§ Source records
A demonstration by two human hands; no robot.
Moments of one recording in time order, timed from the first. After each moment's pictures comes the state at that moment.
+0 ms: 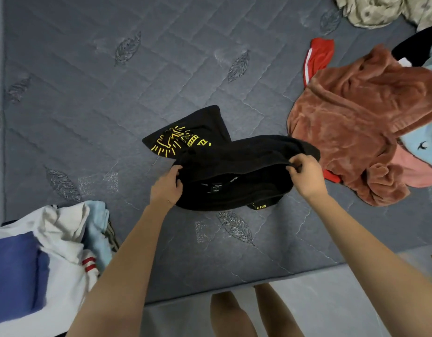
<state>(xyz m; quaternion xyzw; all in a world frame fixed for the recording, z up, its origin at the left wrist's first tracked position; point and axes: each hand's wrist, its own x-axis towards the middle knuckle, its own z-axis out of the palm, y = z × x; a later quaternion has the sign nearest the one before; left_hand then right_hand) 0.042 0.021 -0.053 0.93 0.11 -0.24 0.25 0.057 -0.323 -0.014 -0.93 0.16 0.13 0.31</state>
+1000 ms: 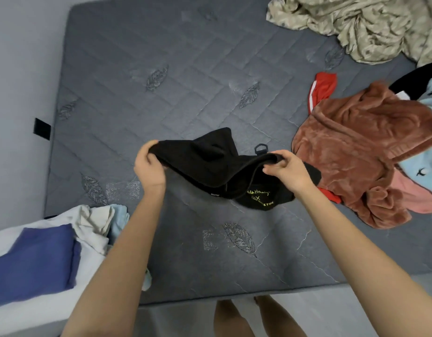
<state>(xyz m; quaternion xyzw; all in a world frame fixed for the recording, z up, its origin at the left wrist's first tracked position) 0.080 0.036 0.067 0.79 0.30 0.20 0.50 0.090 -0.277 0.067 -0.78 0.17 0.18 0.57</state>
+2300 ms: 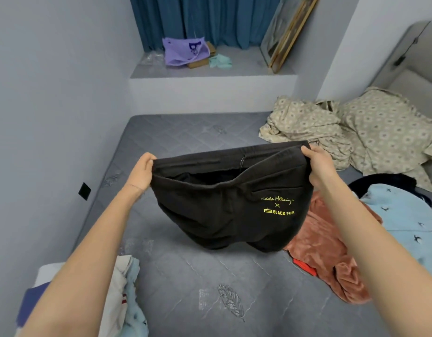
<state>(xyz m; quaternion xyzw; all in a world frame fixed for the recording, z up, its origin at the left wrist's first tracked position) 0.086 0.088 0.331 0.88 0.15 0.07 0.45 0.147 -0.316 0.369 -0.63 0.17 0.02 0.75</state>
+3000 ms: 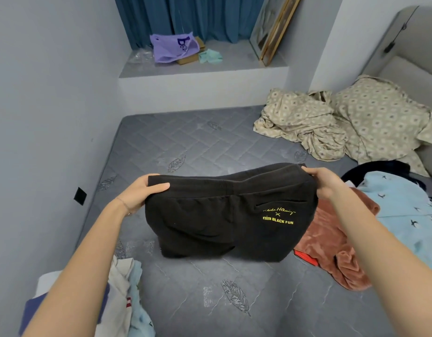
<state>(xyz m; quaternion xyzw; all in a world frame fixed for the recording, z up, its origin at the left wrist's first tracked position) 0.060 0.091 0.326 0.74 0.09 -0.15 0.65 0.126 -0.348 0.332 -0.57 0.32 0.19 0.73</state>
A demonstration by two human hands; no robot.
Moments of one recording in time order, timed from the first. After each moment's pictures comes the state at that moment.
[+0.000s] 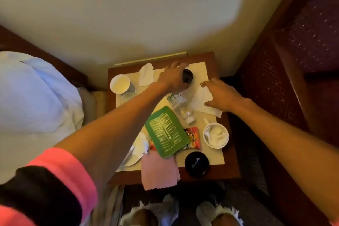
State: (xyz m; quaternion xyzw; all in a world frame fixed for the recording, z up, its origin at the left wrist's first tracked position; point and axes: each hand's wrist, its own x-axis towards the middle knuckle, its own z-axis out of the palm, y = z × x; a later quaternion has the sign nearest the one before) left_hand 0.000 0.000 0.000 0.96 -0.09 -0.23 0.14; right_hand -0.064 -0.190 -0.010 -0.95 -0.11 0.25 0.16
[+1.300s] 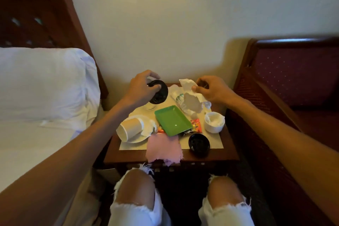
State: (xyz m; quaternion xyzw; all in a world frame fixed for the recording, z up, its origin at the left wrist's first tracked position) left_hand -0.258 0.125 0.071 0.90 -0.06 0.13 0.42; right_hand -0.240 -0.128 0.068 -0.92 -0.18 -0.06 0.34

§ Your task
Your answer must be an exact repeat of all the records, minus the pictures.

§ Solution for this problem
A demonstration by two human hands; no robot.
Moments of one recording in time order, timed from the first. After each moment's pictures comes the state at that moment.
+0 ms: 
<state>(xyz m; quaternion xyzw; all in a world frame fixed for the recording, z up, its origin at the left wrist's first tracked position; point and axes: each hand's wrist, its own x-axis towards the middle knuckle, its own z-axis out of the palm, y = z × x; a later quaternion has the sign nearest the one before; left_hand then right_hand) 0.042 0.021 -0.053 0.93 0.11 -0.24 0.25 0.057 -0.323 -0.014 -0.93 0.16 0.13 0.31</state>
+1000 ms: 
<state>(xyz m; quaternion xyzw; all in a world frame fixed for the recording, z up, its origin at the left wrist's first tracked position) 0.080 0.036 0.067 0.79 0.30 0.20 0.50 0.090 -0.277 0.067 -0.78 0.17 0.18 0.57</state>
+2300 ms: 
<state>(xyz m; quaternion xyzw; all in a world frame fixed for the recording, z up, its origin at the left wrist's first tracked position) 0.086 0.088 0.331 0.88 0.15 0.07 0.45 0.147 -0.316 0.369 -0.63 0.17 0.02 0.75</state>
+3000 ms: 
<state>(xyz m; quaternion xyzw; all in a world frame fixed for the recording, z up, its origin at the left wrist's first tracked position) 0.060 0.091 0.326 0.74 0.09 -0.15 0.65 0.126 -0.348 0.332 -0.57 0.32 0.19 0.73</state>
A demonstration by two human hands; no robot.
Moments of one recording in time order, timed from the first. After each moment's pictures comes the state at that moment.
[+0.000s] 
State: (xyz m; quaternion xyzw; all in a world frame fixed for the recording, z up, its origin at the left wrist's first tracked position; point and axes: each hand's wrist, its own x-axis towards the middle knuckle, its own z-axis out of the palm, y = z × x; a later quaternion has the sign nearest the one before) left_hand 0.000 0.000 0.000 0.96 -0.09 -0.23 0.14; right_hand -0.064 -0.190 -0.010 -0.95 -0.11 0.25 0.16
[+1.300s] 
State: (xyz m; quaternion xyzw; all in a world frame fixed for the recording, z up, its origin at the left wrist's first tracked position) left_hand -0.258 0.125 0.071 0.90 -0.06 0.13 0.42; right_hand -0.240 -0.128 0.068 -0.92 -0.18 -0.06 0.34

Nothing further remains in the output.